(2 of 3)
Idle Passion is an intelligent amateur's attempt to examine, with the wan headlamp of Freudian ideology, what Vladimir Nabokov calls "the full horror, the abysmal depths of chess." Author Alexander Cockburn is a graceful writer and reads plausibly enough when he says that chess is a "symbolic repetition" of the "family romance" in which the pieces "represent... the Oedipal situation." Meaning that the king is the father and the queen is the mother.
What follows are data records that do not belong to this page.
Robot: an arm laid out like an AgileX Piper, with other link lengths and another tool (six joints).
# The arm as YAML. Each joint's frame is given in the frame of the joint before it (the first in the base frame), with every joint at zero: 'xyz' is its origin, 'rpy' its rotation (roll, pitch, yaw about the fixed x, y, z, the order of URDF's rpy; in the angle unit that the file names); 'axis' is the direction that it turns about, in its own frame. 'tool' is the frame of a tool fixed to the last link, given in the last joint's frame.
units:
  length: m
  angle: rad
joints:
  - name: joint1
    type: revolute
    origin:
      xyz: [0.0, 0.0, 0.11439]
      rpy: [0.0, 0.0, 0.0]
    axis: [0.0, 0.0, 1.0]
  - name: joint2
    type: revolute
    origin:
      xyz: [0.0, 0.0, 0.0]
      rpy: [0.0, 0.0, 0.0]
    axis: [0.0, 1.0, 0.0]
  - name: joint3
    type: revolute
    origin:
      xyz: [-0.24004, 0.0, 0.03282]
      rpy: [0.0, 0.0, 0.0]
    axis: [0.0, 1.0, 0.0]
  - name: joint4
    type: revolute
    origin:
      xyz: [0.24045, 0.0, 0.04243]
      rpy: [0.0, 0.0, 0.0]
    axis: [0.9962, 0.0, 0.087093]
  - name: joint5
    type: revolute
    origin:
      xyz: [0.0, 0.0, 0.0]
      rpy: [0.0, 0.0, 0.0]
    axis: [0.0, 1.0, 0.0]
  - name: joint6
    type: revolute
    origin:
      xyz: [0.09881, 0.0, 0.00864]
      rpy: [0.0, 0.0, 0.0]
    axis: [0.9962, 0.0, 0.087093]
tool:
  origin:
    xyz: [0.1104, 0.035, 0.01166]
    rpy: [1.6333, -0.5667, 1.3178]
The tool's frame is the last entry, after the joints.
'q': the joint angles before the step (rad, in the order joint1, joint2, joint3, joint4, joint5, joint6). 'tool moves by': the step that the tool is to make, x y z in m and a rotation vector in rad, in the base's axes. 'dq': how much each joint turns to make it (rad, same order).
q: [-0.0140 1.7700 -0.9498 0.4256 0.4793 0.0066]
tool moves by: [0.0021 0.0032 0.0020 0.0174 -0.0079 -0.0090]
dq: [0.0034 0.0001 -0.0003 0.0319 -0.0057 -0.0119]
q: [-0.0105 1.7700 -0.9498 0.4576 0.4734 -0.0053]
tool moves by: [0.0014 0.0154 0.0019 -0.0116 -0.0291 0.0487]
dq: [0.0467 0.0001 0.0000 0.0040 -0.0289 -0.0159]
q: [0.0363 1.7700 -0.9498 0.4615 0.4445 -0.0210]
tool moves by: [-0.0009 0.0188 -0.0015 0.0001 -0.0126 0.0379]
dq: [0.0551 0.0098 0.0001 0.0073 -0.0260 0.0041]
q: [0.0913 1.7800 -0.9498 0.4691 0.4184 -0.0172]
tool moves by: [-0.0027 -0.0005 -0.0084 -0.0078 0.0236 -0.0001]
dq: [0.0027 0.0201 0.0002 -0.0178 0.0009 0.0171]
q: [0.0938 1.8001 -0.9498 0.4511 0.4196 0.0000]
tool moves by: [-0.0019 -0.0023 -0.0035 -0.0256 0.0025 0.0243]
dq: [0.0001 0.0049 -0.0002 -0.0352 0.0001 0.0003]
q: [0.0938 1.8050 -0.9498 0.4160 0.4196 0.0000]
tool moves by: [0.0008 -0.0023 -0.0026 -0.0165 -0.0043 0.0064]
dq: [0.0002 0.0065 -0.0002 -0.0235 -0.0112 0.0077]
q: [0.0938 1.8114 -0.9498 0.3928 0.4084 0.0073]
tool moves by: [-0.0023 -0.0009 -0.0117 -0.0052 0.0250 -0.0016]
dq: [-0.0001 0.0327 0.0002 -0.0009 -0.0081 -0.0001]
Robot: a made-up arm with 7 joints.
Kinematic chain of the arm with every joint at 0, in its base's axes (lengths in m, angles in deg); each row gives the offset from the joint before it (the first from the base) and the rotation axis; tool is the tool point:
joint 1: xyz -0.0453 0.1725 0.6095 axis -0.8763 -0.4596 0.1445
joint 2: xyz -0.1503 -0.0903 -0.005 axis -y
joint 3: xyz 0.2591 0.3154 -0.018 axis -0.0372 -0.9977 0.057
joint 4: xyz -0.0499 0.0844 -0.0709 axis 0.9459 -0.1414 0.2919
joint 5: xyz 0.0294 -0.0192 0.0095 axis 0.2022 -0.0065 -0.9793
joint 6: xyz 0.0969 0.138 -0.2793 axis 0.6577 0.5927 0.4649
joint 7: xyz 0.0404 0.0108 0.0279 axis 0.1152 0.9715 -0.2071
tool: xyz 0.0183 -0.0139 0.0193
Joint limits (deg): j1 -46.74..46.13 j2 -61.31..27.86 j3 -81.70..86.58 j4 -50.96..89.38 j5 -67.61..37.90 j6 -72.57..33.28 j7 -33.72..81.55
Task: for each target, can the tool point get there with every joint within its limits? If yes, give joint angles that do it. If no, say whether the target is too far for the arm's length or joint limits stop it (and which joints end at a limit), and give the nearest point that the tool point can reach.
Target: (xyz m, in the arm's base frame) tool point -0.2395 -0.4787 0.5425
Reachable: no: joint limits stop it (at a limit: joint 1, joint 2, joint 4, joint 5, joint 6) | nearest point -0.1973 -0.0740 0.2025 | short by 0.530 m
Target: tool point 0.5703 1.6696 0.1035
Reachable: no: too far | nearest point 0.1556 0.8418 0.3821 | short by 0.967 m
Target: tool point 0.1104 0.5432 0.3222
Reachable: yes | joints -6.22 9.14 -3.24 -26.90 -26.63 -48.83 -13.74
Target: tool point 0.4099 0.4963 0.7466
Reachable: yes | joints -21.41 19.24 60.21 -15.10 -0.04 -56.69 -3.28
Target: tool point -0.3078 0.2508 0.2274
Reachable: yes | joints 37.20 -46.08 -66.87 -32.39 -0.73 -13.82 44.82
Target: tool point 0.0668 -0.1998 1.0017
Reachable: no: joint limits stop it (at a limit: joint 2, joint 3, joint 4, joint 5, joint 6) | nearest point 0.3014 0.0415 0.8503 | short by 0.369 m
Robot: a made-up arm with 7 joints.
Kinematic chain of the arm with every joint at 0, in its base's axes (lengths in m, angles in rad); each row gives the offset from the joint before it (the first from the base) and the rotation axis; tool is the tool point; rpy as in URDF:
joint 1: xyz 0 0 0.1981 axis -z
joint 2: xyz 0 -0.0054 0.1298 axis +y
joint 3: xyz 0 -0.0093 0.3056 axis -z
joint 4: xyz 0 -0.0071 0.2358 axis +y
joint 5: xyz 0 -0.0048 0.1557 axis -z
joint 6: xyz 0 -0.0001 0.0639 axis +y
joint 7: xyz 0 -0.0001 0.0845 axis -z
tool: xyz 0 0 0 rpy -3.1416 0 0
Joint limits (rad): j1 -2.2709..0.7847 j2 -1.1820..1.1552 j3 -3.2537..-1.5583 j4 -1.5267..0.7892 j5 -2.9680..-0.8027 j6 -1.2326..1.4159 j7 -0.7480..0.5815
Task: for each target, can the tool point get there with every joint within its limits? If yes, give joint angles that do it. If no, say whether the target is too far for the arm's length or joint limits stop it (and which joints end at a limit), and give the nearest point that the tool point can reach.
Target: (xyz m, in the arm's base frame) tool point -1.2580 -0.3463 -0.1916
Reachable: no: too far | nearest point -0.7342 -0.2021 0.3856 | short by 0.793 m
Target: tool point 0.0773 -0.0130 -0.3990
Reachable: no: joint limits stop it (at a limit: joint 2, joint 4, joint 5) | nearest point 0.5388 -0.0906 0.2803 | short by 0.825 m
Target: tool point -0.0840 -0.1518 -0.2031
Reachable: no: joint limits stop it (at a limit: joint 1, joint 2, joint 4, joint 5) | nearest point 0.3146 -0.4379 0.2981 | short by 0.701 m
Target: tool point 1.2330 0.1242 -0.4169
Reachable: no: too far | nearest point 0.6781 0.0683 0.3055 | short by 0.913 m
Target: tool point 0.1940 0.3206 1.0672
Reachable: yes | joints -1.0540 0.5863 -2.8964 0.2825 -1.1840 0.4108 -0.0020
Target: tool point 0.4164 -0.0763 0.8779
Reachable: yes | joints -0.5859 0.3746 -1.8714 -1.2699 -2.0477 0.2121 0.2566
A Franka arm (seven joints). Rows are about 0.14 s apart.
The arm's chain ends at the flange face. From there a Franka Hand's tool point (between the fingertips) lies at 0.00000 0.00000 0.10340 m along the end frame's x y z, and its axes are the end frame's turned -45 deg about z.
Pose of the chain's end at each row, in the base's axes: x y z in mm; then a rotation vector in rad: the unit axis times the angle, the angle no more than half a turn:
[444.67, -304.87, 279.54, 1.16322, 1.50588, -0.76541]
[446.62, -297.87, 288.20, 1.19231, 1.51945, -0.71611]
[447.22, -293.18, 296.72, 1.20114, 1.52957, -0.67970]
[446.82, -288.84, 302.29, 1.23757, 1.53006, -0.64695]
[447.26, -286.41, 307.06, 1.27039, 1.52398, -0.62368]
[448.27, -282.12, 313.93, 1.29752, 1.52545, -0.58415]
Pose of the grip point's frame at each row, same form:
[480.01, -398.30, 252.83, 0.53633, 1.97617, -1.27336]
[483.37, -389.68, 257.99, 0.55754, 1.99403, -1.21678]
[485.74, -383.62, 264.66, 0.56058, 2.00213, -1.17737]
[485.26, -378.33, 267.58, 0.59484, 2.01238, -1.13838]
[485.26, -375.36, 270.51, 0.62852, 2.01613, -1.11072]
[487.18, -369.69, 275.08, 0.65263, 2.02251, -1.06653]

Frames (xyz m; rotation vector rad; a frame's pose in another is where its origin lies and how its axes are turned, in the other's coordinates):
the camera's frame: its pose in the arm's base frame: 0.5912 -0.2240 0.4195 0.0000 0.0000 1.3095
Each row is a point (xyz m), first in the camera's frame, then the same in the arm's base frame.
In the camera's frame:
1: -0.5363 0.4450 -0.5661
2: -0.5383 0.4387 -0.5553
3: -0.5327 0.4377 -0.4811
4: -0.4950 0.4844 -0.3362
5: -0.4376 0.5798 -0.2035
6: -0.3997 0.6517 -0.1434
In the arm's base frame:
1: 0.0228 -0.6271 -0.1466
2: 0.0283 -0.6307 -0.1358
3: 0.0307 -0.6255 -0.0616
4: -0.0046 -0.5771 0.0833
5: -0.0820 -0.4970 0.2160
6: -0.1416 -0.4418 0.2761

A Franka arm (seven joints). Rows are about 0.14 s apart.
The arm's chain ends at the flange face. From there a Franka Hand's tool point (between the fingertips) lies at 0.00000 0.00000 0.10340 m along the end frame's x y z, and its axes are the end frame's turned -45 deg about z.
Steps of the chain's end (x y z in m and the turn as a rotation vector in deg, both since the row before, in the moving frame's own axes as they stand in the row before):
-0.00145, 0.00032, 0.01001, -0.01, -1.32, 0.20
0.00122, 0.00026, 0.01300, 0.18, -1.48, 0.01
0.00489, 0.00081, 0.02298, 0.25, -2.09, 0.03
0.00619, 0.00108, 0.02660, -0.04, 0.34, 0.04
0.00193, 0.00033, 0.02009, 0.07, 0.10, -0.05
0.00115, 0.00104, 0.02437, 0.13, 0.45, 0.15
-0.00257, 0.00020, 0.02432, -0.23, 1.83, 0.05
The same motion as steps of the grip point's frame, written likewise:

But what's this about the king also being "the boy's penis in the phallic stage?" Cockburn explains gravely that the "tense etiquette" of chess, which forbids a player to touch his own pieces except to make a move and enforces a rigid "taboo against touching the opponent's pieces," is actually a way of guarding against "masturbation" or a possible "homosexual overture."
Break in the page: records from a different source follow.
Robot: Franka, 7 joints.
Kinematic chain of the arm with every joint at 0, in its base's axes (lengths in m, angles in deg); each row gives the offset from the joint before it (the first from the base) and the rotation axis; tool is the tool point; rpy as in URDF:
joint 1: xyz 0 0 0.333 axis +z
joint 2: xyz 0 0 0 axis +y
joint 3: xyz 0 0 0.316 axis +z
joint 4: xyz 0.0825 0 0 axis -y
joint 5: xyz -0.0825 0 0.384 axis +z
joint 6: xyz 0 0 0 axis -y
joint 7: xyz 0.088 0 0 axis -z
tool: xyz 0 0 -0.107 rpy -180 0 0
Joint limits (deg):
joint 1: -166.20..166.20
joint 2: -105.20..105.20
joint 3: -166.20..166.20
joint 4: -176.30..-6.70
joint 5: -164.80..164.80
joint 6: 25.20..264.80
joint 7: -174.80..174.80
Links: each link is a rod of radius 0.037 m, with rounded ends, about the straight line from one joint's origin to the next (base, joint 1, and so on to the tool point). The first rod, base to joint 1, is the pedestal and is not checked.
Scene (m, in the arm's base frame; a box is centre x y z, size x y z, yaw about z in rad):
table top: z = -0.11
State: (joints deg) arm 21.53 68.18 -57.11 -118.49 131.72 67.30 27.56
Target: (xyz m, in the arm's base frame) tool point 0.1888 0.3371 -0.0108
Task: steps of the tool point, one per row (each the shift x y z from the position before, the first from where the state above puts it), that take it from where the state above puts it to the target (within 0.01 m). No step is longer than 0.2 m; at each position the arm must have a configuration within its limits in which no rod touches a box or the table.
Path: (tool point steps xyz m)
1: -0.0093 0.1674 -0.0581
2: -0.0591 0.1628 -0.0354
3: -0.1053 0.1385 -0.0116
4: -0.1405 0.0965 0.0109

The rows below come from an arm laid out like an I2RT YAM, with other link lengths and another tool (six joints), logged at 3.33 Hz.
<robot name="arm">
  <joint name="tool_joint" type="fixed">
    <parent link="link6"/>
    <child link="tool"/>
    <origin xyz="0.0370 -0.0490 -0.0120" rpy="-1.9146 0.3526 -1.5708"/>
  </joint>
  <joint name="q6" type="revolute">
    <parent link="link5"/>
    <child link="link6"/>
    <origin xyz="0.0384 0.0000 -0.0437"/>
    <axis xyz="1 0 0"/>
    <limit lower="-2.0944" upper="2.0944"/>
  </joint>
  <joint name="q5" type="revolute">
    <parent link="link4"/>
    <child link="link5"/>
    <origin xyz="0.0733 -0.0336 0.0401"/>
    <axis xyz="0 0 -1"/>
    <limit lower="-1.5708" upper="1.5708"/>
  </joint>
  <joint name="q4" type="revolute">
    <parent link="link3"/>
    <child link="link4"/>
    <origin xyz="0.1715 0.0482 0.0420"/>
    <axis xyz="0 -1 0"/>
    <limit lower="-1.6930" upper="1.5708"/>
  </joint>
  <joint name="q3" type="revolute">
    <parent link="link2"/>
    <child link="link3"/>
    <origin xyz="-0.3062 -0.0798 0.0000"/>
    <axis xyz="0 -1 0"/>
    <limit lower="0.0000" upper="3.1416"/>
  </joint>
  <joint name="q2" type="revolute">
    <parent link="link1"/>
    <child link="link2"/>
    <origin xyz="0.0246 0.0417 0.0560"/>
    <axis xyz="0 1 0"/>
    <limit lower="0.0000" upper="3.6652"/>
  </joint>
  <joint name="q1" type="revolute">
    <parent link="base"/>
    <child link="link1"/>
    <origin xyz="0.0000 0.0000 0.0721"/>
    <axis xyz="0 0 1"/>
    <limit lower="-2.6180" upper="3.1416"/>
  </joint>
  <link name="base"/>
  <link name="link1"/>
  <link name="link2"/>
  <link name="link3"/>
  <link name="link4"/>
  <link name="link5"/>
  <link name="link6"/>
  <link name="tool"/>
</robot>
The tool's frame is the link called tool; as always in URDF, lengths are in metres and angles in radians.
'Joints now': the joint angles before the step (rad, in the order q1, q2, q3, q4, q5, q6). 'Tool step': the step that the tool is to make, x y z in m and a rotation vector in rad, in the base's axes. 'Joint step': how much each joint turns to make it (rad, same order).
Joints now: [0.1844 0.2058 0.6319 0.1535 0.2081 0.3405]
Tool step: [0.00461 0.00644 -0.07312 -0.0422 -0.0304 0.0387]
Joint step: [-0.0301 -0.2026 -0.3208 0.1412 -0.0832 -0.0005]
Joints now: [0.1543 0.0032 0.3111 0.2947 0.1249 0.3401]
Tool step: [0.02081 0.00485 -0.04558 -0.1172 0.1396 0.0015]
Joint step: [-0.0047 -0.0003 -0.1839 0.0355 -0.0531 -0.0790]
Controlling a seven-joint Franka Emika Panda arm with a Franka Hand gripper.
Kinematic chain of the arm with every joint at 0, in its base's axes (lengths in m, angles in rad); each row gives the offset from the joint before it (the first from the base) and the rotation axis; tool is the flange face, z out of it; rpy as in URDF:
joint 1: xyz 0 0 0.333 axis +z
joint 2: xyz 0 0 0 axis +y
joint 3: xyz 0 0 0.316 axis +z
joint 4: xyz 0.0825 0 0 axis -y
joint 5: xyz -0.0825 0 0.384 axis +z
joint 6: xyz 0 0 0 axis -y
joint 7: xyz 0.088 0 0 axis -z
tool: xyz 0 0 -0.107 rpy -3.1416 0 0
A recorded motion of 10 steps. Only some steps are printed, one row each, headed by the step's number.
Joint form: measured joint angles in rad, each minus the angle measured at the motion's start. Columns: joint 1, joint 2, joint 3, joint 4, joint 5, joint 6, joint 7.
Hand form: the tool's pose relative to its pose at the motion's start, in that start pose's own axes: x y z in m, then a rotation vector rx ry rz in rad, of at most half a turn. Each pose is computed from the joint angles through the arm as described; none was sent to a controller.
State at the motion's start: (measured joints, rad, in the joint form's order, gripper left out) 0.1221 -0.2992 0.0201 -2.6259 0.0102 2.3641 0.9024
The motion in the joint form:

Warming to his subject, Cockburn further asserts that the game is a device for the release of still more "cruel instincts and vile desires." He recalls a fetching legend about a sadistic king of Babylon known as Evil Merodach, who "chopped up the body of his father Nebuchadnezzar into three hundred pieces and threw them to three hundred vultures." Chess, the legend continues, was invented to cure Merodach's madness.
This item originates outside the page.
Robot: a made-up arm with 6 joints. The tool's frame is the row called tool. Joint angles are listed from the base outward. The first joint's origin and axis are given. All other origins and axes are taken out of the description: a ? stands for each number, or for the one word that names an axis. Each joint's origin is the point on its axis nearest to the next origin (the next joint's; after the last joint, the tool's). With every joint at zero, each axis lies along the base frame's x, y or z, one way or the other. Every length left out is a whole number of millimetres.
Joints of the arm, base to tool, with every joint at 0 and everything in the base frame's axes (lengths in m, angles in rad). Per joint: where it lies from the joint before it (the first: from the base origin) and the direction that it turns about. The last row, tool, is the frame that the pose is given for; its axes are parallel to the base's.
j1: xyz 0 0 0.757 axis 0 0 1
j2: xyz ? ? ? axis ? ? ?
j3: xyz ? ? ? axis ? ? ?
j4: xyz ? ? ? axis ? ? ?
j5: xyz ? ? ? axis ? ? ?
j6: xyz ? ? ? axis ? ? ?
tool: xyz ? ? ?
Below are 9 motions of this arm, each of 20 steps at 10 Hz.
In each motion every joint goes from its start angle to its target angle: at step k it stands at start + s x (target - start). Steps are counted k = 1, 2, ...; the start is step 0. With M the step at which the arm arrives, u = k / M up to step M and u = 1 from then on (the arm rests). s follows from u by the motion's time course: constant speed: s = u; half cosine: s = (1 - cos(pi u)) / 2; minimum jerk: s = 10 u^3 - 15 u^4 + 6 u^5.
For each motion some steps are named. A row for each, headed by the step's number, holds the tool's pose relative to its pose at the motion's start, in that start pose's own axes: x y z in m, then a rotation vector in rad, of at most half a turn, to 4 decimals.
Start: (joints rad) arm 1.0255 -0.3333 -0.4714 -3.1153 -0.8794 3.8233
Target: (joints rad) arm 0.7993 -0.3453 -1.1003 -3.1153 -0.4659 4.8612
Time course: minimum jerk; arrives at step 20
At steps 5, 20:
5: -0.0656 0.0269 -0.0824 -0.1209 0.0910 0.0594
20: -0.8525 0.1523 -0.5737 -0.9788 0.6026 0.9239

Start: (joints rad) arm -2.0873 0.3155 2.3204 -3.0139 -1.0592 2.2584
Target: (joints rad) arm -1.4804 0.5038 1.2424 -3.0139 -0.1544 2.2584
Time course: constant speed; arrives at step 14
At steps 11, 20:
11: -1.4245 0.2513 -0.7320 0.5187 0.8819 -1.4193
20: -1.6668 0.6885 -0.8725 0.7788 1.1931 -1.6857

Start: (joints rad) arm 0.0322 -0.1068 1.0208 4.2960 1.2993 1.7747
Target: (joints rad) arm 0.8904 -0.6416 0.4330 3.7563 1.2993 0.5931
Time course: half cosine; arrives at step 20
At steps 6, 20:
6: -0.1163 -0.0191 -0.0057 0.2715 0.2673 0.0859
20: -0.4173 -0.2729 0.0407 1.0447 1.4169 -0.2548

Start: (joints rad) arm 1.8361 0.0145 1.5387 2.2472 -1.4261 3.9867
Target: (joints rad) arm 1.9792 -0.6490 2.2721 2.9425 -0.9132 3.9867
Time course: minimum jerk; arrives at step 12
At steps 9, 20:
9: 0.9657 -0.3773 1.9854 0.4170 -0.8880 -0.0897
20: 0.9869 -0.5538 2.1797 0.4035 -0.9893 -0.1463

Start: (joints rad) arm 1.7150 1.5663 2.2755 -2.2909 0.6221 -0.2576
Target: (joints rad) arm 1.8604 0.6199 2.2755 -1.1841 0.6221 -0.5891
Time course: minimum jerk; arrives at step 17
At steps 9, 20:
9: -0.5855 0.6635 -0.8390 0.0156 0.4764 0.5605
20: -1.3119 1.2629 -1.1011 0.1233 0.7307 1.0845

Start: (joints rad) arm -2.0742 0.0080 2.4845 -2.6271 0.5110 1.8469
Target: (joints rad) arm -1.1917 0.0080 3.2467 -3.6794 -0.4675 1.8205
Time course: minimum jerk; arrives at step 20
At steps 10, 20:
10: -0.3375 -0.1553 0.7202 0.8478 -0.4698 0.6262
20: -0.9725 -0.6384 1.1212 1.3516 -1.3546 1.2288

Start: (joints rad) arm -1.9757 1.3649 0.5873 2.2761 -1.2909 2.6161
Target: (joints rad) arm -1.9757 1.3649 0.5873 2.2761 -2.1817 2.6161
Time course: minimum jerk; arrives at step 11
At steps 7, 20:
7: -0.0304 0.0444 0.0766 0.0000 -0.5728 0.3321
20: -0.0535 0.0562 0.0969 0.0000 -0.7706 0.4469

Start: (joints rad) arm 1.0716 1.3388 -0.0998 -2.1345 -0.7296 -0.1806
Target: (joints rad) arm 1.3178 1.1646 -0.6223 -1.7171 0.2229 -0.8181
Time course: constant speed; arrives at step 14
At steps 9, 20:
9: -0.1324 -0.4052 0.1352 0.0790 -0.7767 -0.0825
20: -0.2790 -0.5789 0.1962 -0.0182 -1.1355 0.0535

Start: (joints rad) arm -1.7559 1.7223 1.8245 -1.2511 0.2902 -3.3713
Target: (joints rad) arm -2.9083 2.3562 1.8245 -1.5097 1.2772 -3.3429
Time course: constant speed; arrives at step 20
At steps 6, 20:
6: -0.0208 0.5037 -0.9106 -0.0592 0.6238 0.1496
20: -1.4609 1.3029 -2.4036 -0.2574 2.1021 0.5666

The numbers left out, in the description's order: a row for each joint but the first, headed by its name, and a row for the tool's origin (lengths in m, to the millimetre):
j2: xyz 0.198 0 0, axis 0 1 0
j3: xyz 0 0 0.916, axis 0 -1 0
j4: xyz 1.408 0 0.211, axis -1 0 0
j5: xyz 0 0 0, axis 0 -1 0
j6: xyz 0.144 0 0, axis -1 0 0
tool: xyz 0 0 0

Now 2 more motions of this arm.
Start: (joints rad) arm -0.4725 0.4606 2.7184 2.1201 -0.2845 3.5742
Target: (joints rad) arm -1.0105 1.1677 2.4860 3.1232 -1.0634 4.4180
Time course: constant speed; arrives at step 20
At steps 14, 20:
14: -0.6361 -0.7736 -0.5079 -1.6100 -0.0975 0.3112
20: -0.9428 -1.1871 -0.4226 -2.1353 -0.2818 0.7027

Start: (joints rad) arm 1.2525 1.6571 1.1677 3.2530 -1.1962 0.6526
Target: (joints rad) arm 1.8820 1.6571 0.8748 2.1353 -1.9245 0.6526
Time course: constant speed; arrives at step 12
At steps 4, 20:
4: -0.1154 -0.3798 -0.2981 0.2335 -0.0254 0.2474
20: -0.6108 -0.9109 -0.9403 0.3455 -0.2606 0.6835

Cockburn agrees. With supporting quotes from Freud's biographer, Ernest Jones, and from Reuben Fine, an American grand master who became a Freudian analyst, the author argues that the hidden aim of the game is to "murder" the father with the help of the mother and so recapture "a part of lost omnipotence." Chess, Cockburn concludes with intense distaste, is a paranoid, "anal-sadistic ... socially meaningless ... dance of death" that for the habitual player becomes "a process of suicide."
Seldom Sober. As for the supreme masters of the game, Cockburn describes at least half of them as deranged men. Paul Morphy, he reminds us, was a paranoid fetishist who lived in deathly fear of poisoners and liked to stand ecstatically in a circle of women's shoes. Wilhelm Steinitz had a recurrent delusion that he was playing chess with God. Alexander Alekhine served as a police informer in the Soviet Union, wrote anti-Semitic tracts hi Nazi Germany, was seldom seen sober and once urinated on the carpet in the middle of a well-attended chess exhibition.
Unfortunately, neither Cockburn nor the authors of The World of Chess have anything of interest to say about the greatest and weirdest grand master of them all. Cockburn has never met Fischer; his portrait is drawn largely from magazine clips. But Saidy is a lifelong friend of the champion's and in private speaks about him with rich insight. Regrettably, in his chapter on Fischer he has chosen to speak simperingly about how "great... worthy ... true to his principles... misunderstood" Fischer is. He also urges the world to be "thankful" that Fischer plays chess.